Even Eeyorish voters prefer Tiggerish politicians. The pollster Stephan Shakespeare divides the electorate into what he calls drawbridge-up and drawbridge-down types. The drawbridge-uppers – the Eeyores, if you will – are cynical and pessimistic, readier to see threats than opportunities.

They distrust data showing that crime rates and poverty are falling, and tend to be strongly anti-immigration. The drawbridge-downers, the Tiggers, are much more willing to look on the bright side, and see change as, on the whole, positive. Eeyores regard Tiggers as hopelessly naïve; Tiggers see Eeyores as bigoted. Both are sometimes right.

Winnie-the-Pooh Eeyore Tigger
Winnie-the-Pooh helps explain Brexit - Remainers have become Eeyores, while Leavers are Tiggers Getty

But here's the thing: Eeyores don't like politicians who simply reflect their anxieties back at them. To win, the candidate must also offer solutions, or at least a sense that there is a way to make things better.

Think of the Brexit referendum. While the electorate had its share of Eeyores, Vote Leave could not have won had it run the nativist and inward-looking campaign that Remainers now retrospectively imagine. It had to offer a bright vision – a vision of a global Britain, making its own laws, spending its own money, setting its own priorities, becoming more democratic.

The referendum result has turned prominent Remainers into Eeyores, determined to predict disaster, responding to every bit of good economic news by saying, "Just you wait!" It is not a good look. Many pundits are incredulous that the polls suggest a further swing to Leave since the referendum. How, they demand, can voters be so impervious to all the warnings of imminent disaster?
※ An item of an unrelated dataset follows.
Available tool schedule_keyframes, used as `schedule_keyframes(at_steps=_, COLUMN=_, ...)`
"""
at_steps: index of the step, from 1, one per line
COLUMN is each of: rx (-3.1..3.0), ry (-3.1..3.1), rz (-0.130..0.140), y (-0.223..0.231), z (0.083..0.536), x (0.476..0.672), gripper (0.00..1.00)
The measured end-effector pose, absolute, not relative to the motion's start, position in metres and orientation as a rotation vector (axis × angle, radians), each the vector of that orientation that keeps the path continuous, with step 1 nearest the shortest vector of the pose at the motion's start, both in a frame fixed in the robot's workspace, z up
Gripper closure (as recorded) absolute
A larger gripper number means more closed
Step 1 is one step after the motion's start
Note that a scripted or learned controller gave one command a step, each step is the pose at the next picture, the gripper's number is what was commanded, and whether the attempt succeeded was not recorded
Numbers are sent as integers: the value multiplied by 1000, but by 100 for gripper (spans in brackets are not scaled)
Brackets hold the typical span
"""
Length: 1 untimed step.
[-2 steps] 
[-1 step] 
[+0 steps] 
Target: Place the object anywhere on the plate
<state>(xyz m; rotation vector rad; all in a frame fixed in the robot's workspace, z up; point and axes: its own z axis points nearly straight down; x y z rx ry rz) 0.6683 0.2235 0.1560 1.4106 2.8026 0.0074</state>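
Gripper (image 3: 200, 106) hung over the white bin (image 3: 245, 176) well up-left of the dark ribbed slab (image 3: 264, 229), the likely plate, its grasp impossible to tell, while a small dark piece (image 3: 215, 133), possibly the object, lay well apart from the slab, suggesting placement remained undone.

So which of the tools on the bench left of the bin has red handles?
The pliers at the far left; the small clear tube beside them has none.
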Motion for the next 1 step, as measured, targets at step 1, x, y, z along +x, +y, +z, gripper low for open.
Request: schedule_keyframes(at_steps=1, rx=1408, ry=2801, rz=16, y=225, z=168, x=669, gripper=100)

The answer is obvious: voters are put off by Eeyorish politicians, especially when those politicians give the impression of hoping for bad news so as to be able to say "I told you so".

Avoid at all costs, I told my Winnipeg audience, the temptation to belittle good economic news. Don't ever let yourself say: "Yeah, well, 4.5% growth sounds impressive until you realise it's all built on debt." People may see the truth of it; but they won't thank you for pointing it out. Better by far to say: "Great news about the economic growth: it's a vindication of all the things we did in office. We hope that the Liberals can see it too, and that they don't blow it away."
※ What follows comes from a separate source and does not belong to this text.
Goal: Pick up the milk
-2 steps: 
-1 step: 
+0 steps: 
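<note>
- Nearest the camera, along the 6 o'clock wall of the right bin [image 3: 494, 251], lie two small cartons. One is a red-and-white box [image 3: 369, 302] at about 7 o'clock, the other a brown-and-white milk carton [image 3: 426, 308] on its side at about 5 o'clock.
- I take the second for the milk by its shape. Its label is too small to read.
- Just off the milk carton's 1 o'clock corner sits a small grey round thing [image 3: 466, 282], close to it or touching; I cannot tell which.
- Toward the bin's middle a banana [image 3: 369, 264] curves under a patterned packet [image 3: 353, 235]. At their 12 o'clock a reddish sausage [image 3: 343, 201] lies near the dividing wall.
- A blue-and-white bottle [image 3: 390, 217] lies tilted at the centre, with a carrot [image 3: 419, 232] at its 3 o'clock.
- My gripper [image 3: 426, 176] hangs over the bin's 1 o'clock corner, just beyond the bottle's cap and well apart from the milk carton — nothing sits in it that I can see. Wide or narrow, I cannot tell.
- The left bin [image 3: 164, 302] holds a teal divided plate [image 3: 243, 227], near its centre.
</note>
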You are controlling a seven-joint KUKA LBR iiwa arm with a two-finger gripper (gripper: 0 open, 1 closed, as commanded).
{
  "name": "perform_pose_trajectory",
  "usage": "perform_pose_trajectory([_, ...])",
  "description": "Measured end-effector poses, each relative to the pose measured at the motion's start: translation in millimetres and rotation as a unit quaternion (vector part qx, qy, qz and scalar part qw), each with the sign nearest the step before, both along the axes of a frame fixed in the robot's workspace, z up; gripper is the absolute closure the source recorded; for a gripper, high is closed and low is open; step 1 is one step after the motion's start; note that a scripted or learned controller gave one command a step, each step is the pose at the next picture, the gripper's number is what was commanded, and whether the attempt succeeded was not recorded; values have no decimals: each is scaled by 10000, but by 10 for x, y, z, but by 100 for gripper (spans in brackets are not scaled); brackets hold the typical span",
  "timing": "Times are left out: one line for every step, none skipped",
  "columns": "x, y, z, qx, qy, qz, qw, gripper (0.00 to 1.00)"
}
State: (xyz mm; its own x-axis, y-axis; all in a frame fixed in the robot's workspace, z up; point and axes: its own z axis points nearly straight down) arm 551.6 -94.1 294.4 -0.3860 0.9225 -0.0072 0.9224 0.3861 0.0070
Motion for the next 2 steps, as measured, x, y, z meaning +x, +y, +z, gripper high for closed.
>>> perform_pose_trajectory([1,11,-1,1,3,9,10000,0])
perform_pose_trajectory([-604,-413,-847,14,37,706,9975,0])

Which brings me back to British politics. Curiously, all the main parties are currently adopting a more-or-less Eeyorish tone. I say "curiously" because employment, growth, stocks, output, exports and retail activity are all rising.

Jeremy Corbyn conjures a vision of Britain so far removed from lived experience as to be delusional: a Britain in which City fat-cats clink champagne glasses while ragged urchins press their noses against the window.

But Theresa May isn't exactly hymning the triumphs of the government which she has either led or served in successfully for seven years. She keeps being rude about business executives, and stressing social inequality, which gives credence to Corbyn's narrative.

There is little to be Eeyorish about. The success of the economy has confounded the predictions made during the referendum campaign. School standards are improving. Crime rates are tumbling. Power is being decentralised. Britain leads the world in law, education, fintech and the audio-visual sector.

All we need is politicians who will say so: friendly Tiggers, Grand Tiggers, Large and Helpful Tiggers. Tiggers, in short, who radiate hope.